**Problem requirements**
Give back every line of the material exactly. Skip the pictures.

**Supplied records**
○ ○ ○ ○ ○ ○ ○
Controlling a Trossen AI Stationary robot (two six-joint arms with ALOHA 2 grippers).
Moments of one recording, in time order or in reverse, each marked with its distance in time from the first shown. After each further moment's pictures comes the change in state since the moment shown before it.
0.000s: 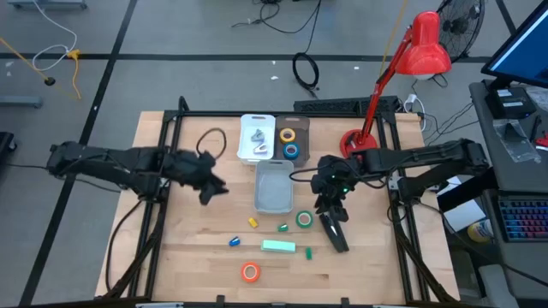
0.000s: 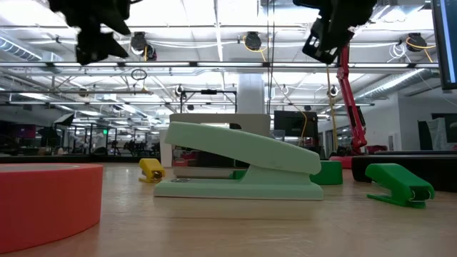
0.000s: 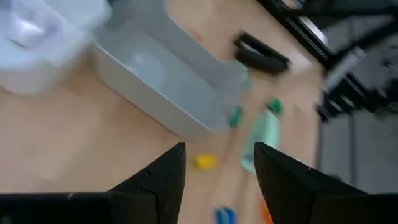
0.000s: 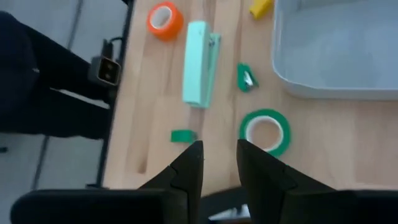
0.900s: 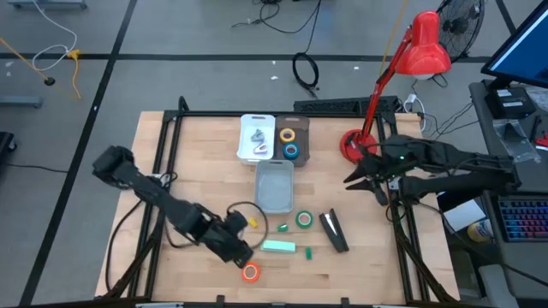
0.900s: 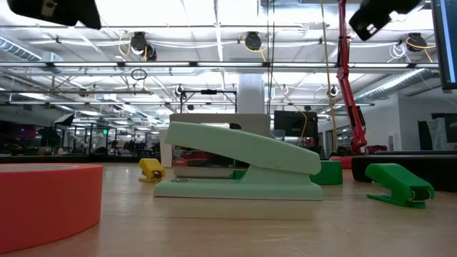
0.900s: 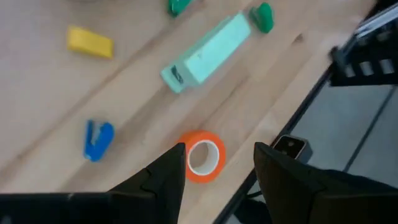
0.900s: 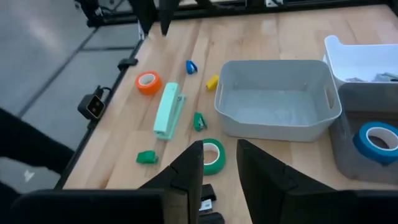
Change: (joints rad) left arm -0.509 0.745 0.533 -0.157 -0.178 -0.694; right arm -0.142 -0.640 -0.263 0.026 0.093 -0.173
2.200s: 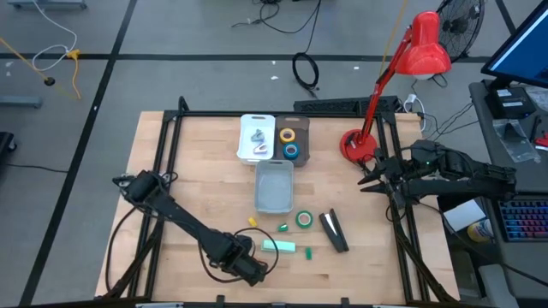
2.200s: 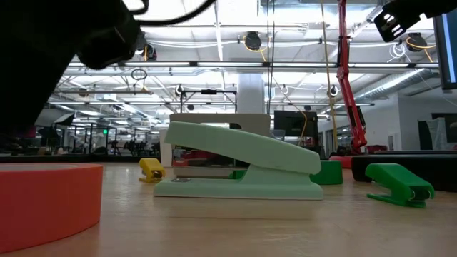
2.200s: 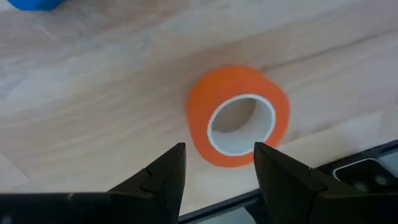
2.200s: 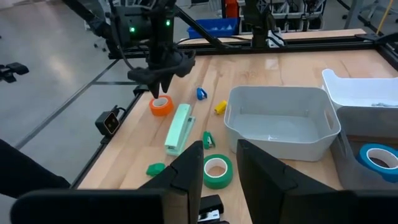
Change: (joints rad) left arm -0.031 0.383 0.168 -0.040 0.263 -0.490; right arm 0.000 -0.313 -0.168 0.050 -0.029 0.024
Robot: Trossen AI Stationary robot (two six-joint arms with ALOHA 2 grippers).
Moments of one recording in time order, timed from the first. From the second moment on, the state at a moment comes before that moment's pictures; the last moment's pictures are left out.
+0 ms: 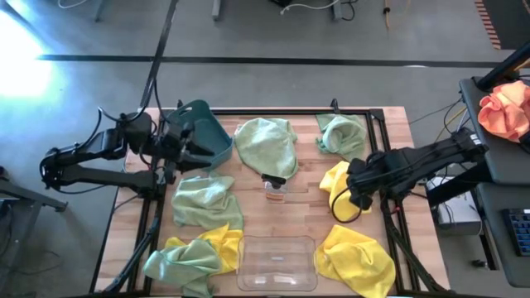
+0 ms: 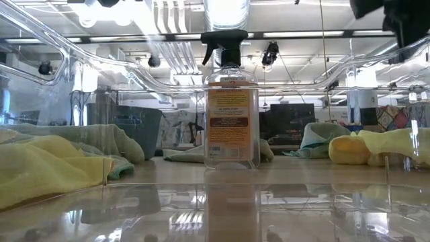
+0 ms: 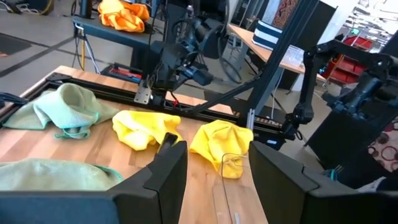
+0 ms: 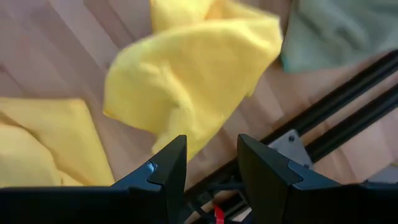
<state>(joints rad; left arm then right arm) 0.14 0.76 0.99 -0.41 0.30 -0.27 0.31 1.18 1.14 -1.54 0.13 0.87</state>
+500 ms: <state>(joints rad) 0.10 0.79 0.99 -0.41 0.30 -0.29 0.31 1.18 0.85 -1.19 -0.01 0.86</state>
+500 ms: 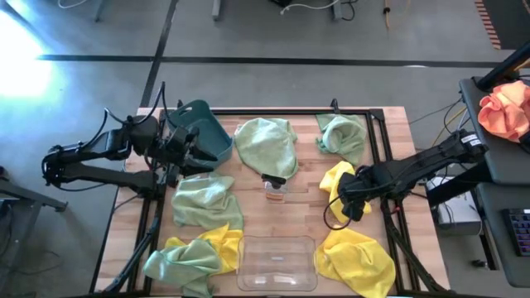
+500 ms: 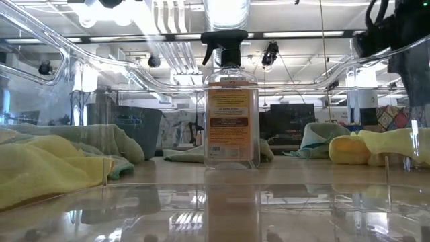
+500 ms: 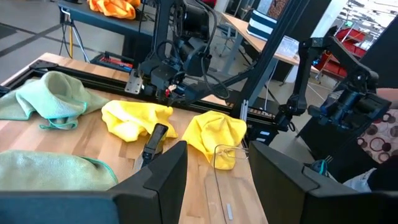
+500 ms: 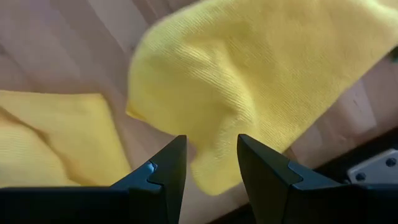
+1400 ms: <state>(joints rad) 0.10 0.86 0.99 -0.41 0.30 -0.29 0.31 1.18 0.73 -1.16 0.00 0.86</state>
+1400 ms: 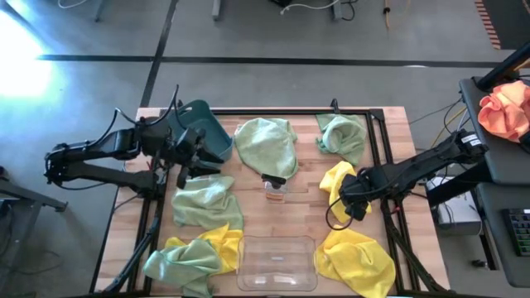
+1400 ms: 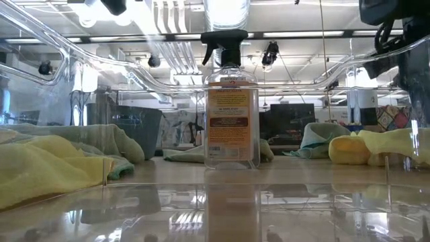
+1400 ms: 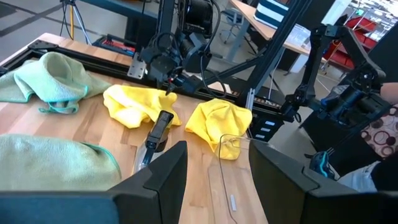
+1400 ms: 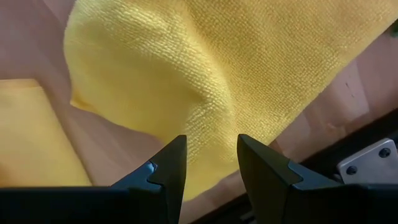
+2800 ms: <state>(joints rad) 0.10 0.94 0.99 -0.40 0.31 -0.30 0.31 1.22 0.70 -1.01 0.06 0.98</state>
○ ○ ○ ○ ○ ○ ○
**Task output**
Controlling a Trossen AI Stationary robot (two six-joint arms with ALOHA 2 grippers).
Moments of one recording, in time order or in reverse, each marked with its distance in time from the first shown. After each further moment's pictures comes the change in state since the moment shown before it.
0.000s: 
0.000s: 
0.000s: 
0.000s: 
0.900s: 
0.900s: 
0.900s: 
0.900s: 
Change: (joints rad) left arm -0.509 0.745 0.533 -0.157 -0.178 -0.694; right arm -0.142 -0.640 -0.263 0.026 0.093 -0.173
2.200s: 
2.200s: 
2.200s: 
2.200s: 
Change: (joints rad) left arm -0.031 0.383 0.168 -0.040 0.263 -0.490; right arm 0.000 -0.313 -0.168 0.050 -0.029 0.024
Robot: Trossen AI Stationary robot (two six-joint arms with ALOHA 2 grippers).
Moments of one recording in time order, timed from the first. From the second moment on, the state at a moment comes before that moment's pictures; the last moment's pictures are left out.
+0 ms: 
+0 ms: 
+0 ms: 
+0 ms: 
<state>(joints rad; left arm then right arm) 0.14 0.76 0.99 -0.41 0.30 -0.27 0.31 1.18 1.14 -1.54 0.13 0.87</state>
+500 ms: <state>(joints rad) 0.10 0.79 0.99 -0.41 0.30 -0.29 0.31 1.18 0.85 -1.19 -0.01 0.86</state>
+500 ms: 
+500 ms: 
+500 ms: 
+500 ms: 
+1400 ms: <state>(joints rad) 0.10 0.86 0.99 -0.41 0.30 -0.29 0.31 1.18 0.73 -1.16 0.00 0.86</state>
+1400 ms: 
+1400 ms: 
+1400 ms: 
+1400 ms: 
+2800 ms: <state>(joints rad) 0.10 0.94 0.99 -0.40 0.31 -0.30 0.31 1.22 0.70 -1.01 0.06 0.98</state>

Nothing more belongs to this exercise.